Christian Bason says that innovation is an iterative learning process — both at systems, organizational, project and individual levels. Labs provide the parallel learning structure bureaucracies can use to continuously improve and adapt to changes in the environment. Crucially, we should be open to sharing those learnings too.
Fiddleheads are significant here as a metaphor for successful innovation labs.
The Scented Path
The spiral shape of fiddleheads represents security, akin to the story of the scented path. You may have noticed that when a dog goes to lay down to sleep it will spiral into their place of rest. This is something that mammals in the wild will do. In the wilderness at night before laying to rest one would walk in a circle to rest, leaving a scented trail around them. When a predator follows this smell in a spiral, it warns the prey and gives them time to escape.

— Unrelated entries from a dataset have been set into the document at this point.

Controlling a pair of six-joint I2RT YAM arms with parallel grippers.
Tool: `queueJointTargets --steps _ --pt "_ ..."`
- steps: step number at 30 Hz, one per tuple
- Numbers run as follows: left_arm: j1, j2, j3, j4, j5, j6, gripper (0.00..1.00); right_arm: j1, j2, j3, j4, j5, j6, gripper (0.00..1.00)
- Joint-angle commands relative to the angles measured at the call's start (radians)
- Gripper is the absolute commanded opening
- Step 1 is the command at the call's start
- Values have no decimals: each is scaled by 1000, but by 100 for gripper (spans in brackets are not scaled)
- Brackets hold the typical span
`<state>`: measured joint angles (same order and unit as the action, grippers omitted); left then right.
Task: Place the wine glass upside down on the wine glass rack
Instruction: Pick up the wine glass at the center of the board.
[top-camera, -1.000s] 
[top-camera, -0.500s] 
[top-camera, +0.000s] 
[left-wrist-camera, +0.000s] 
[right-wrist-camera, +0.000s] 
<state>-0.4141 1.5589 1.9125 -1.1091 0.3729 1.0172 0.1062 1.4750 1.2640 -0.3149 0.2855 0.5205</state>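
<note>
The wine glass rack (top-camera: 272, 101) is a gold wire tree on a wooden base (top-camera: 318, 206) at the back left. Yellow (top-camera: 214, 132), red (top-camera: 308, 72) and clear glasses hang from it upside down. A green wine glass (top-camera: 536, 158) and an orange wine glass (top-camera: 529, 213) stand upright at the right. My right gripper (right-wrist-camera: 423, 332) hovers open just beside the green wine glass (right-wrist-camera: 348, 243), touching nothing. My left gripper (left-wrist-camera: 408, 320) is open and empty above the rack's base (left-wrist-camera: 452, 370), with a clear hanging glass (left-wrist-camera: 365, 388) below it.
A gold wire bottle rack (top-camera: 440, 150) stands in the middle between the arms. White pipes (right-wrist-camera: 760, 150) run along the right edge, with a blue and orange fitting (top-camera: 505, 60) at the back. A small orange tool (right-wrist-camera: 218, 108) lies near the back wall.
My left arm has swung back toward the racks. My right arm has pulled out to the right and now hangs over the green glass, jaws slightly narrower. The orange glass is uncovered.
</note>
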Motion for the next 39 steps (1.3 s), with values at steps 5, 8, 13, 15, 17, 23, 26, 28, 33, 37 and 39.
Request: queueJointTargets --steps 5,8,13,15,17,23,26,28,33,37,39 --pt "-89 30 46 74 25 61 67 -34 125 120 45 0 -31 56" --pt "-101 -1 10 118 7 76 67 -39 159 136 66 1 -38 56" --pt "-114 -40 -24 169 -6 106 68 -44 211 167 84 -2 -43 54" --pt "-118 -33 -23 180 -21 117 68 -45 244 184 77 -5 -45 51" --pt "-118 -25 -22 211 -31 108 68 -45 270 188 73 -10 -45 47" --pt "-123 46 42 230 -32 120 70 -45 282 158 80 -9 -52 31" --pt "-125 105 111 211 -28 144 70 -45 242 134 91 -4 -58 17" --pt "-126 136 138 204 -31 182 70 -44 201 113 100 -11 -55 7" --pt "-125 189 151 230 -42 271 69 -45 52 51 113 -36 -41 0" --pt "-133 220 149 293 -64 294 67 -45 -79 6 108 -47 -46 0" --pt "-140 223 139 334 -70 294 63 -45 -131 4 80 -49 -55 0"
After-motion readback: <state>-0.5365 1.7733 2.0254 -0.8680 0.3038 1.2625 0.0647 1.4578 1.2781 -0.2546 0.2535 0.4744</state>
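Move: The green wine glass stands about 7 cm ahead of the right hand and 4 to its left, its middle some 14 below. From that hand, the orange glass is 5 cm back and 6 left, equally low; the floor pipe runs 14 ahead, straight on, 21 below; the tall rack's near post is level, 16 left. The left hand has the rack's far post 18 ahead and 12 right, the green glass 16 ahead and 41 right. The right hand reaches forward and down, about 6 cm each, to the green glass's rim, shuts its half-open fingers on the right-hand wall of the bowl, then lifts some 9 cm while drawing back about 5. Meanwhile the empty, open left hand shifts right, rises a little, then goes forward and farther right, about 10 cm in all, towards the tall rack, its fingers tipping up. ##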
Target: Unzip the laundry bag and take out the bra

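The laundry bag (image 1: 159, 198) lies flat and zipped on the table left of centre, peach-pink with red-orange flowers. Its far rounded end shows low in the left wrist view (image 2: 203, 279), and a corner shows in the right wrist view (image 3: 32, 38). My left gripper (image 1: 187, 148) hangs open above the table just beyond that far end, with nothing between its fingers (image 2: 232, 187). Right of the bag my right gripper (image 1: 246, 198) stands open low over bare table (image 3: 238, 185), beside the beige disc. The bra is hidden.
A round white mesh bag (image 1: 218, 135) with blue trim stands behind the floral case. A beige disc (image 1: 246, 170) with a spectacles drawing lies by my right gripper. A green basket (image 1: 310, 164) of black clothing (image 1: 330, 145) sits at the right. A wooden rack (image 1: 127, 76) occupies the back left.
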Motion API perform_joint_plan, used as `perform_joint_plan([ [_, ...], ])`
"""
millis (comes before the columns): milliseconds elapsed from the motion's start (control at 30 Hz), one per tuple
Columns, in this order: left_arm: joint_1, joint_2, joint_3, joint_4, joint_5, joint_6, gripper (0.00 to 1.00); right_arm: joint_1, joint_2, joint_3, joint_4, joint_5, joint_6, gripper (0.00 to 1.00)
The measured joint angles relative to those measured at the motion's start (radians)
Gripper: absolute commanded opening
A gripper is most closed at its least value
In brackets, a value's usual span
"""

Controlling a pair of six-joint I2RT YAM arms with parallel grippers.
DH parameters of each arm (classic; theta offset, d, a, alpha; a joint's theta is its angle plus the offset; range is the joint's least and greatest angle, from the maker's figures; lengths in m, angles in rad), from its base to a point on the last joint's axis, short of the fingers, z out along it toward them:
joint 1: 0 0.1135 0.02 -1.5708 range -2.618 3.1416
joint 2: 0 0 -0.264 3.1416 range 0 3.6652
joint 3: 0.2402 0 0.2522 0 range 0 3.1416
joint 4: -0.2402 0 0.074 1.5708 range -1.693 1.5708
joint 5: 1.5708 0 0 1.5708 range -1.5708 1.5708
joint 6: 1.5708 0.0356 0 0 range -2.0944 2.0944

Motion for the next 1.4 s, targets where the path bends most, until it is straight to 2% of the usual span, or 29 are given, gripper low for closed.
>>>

Labs should provide a safe space for its participants to take risks, share ideas and even make mistakes. People should feel in a comfortable environment, and shouldn’t have to worry about their reputation, relationships or career based on what they say in the space.
The Natural Fractal
The fiddlehead is a naturally occurring fractal, which means it contains “self-similar patterns” that repeat in a certain way. It’s like a picture made up of smaller pictures that look the same. As Wired Mag explains:
Ferns are a common example of a self-similar set, meaning that their pattern can be mathematically generated and reproduced at any magnification or reduction. The mathematical formula that describes ferns, named after Michael Barnsley, was one of the first to show that chaos is inherently unpredictable yet generally follows deterministic rules based on nonlinear iterative equations.
Patterns! Iterative! Unpredictable! Nonlinear! Math! The point is this: we need to organize our collaborative projects in a way that reflects the behaviour, patterns and future state of the system that needs to emerge. Labs provide a space and practice to discover and experiment with new ways of working, as well as come up with solutions to public challenges.
Be the change you wish to see in your organization.
(Thanks to Nicefutures for the fiddlehead inspiration back when we were developing NouLAB!)